Other comedians who appeared in the series went on to fame themselves, including Kevin Eldon, Peter Baynham, Ronni Ancona, Alistair McGowan, Al Murray, Ant & Dec, John Thomson, Rebecca Front, Mel Giedroyc, Sue Perkins, Ben Moor and Sally Phillips.

==Major characters==
- Simon Quinlank, a self-proclaimed "Hobby Lion" and "King of All Hobbies" and "Duke of Hobby", played by Kevin Eldon. In each episode, he presents a slot (filmed on camcorder by an unseen assistant) related to his latest invented hobby. He is known for his maniacal laughter, frequent cries of "Answer me!" and loathing for never-seen rival Neil Petark. He also has a fondness for "weak lemon drink". The character reappeared in Lee and Herring's later show This Morning with Richard Not Judy.

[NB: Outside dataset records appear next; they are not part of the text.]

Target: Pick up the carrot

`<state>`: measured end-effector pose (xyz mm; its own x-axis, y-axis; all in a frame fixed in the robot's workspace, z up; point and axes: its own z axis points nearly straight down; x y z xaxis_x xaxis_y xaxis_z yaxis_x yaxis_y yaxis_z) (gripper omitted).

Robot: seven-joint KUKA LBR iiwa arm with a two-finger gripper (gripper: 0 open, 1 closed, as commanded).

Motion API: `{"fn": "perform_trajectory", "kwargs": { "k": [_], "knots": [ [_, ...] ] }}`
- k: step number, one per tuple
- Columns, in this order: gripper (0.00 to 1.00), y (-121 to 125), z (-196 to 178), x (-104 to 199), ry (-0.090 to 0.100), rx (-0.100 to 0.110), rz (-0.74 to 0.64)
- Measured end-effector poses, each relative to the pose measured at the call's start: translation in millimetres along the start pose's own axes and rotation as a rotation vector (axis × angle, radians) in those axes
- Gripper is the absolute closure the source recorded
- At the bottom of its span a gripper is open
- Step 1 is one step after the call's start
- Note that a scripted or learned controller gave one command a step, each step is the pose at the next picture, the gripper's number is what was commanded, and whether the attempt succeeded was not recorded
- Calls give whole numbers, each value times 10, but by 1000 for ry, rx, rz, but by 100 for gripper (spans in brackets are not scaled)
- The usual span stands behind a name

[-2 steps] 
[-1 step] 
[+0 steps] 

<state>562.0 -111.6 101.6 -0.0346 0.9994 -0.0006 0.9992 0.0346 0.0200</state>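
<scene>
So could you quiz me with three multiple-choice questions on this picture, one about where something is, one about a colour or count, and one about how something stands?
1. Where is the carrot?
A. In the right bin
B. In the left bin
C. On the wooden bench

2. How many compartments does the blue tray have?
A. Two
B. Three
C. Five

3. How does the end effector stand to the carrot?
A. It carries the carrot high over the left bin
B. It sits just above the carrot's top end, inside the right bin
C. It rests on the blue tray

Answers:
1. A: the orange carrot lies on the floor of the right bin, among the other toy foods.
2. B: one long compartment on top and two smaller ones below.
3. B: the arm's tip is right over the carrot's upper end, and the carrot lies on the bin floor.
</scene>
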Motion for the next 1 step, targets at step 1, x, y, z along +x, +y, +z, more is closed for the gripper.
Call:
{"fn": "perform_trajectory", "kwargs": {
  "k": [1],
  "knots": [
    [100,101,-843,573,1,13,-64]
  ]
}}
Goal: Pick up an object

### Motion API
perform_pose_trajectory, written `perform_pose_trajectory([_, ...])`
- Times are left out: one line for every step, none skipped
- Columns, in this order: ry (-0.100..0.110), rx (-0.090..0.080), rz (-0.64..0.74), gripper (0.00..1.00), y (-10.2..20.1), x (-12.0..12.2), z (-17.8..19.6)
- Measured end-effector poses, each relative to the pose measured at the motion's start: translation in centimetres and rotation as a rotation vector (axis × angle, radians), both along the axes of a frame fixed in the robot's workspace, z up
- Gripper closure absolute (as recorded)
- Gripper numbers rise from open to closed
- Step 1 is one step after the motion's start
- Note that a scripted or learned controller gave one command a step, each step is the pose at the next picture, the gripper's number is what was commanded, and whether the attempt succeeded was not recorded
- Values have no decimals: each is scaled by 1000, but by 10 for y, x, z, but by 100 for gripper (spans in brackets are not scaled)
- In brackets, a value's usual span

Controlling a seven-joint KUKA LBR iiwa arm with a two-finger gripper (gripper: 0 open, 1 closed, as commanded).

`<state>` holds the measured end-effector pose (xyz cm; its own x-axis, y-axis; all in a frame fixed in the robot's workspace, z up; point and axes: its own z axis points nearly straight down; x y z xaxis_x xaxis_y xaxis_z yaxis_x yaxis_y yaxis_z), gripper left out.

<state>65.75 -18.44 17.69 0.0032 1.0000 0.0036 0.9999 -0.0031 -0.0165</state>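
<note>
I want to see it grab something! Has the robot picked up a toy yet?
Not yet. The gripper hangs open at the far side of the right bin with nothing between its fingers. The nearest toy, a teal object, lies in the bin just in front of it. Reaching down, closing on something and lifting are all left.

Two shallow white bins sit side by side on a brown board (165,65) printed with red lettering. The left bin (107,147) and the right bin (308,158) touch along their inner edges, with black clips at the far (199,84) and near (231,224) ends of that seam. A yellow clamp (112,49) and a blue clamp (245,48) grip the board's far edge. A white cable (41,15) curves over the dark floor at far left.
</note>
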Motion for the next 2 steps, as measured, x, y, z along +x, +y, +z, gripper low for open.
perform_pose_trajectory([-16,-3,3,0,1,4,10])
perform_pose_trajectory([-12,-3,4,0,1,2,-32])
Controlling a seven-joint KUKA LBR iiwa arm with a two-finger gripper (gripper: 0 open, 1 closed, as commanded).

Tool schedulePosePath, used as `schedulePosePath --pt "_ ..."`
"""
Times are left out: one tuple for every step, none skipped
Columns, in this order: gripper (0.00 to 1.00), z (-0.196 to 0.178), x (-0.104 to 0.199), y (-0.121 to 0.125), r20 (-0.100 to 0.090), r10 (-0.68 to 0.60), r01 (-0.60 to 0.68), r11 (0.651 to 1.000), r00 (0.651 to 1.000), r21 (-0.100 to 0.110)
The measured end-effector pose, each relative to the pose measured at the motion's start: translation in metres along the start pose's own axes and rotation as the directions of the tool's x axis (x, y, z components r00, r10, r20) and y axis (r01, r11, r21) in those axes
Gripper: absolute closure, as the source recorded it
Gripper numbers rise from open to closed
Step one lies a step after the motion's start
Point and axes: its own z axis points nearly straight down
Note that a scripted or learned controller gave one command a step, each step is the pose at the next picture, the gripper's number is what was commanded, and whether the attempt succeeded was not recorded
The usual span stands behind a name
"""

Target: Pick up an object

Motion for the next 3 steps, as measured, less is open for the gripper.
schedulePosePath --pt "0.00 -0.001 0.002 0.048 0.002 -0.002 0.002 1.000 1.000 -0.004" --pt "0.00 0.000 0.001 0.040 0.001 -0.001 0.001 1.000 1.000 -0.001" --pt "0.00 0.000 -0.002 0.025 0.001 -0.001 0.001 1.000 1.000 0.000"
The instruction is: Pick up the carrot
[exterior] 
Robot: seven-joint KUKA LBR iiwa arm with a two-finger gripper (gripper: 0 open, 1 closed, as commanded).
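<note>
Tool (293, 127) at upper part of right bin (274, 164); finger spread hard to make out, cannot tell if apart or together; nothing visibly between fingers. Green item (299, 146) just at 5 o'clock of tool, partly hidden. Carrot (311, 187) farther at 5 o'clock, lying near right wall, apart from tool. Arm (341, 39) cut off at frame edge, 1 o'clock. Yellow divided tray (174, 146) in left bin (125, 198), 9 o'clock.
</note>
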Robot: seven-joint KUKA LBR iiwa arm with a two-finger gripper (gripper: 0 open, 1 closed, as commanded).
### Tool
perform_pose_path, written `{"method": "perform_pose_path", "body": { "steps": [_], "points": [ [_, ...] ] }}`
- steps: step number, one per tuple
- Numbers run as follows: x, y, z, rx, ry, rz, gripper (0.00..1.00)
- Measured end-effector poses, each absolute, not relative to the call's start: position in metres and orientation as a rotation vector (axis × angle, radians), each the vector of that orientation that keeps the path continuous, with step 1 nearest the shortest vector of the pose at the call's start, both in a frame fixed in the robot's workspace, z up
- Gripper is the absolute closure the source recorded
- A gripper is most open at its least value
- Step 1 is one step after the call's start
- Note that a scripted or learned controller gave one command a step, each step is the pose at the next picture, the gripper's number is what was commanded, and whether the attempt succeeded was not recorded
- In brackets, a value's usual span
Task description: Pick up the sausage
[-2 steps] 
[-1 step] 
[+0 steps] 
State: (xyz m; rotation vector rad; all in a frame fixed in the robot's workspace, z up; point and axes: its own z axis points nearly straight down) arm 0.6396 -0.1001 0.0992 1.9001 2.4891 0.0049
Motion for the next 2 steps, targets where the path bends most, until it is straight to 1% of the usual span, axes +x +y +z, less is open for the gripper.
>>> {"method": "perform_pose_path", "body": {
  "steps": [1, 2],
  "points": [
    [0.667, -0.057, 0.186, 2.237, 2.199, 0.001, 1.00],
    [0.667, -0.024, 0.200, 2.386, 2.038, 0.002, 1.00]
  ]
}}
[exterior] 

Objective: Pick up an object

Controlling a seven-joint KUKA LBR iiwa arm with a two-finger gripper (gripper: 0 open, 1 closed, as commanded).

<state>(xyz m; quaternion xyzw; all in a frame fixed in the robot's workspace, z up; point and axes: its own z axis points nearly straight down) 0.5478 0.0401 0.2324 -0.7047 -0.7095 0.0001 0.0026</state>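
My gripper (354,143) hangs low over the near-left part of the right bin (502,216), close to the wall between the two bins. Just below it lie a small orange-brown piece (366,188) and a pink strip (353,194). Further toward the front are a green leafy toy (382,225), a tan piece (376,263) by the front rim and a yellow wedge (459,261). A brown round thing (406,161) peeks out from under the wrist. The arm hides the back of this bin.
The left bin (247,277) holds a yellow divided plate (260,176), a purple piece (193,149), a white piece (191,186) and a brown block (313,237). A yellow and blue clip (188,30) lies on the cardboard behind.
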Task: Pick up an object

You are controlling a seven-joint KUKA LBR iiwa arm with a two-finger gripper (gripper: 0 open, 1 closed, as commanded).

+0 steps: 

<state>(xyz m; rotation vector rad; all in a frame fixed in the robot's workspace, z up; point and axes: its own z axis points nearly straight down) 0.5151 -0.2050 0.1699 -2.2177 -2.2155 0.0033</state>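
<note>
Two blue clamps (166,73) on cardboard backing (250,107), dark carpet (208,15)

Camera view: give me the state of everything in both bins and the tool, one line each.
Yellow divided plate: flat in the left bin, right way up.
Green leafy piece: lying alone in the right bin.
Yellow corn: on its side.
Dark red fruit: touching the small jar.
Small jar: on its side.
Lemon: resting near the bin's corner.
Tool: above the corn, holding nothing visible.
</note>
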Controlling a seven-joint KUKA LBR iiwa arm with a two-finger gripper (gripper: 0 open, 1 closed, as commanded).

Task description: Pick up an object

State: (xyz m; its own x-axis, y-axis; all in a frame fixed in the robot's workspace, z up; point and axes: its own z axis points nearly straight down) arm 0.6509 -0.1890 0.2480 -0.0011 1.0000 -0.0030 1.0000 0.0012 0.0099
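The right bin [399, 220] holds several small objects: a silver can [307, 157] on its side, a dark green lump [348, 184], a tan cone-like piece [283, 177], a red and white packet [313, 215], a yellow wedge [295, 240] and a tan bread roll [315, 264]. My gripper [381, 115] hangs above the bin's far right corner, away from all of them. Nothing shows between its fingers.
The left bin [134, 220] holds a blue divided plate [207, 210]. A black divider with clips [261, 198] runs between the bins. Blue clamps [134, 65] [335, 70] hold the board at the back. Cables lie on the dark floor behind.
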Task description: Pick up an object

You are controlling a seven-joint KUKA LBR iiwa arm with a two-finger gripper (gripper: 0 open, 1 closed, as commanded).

- "Rod Hull", a recurring character who claims to be the genuine Rod Hull but is in fact an obvious fraud. He has an obsession with jelly (possibly the reason for his attempted imitation is a belief that the real Rod Hull would receive gifts of jelly), and has a false arm. He persistently claims that the false arm is real despite the fact that he has an actual real arm tucked inside his shirt. This climaxed with the impostor confronted by the real Rod Hull, making a guest appearance. This entire sketch appears to have been based on a real life incident where Kiss drummer Peter Criss confronted his own impostor on the Phil Donahue show. Also played by Kevin Eldon.
- Peter, a 31-year-old Welsh virgin from Balham who provides lifestyle tips from his unique perspective, usually cheap (and revolting) alternatives to well known recipes. Played (and written) by Peter Baynham.

==DVD release==
The series was never released by the BBC on either VHS or DVD but in May 2011 Stewart Lee announced that the rights to the show had been purchased by independent distributor Go Faster Stripe with an eye to release. The first series was released in early December 2011 and the second series in November 2012 albeit with slight edits made for editorial reasons at the request of the BBC. This included material regarding Princess Diana and Morris Mitchener, whose parents attempted to sue the West Yorkshire playhouse after a production of Peter Pan scared the infant Mitchener.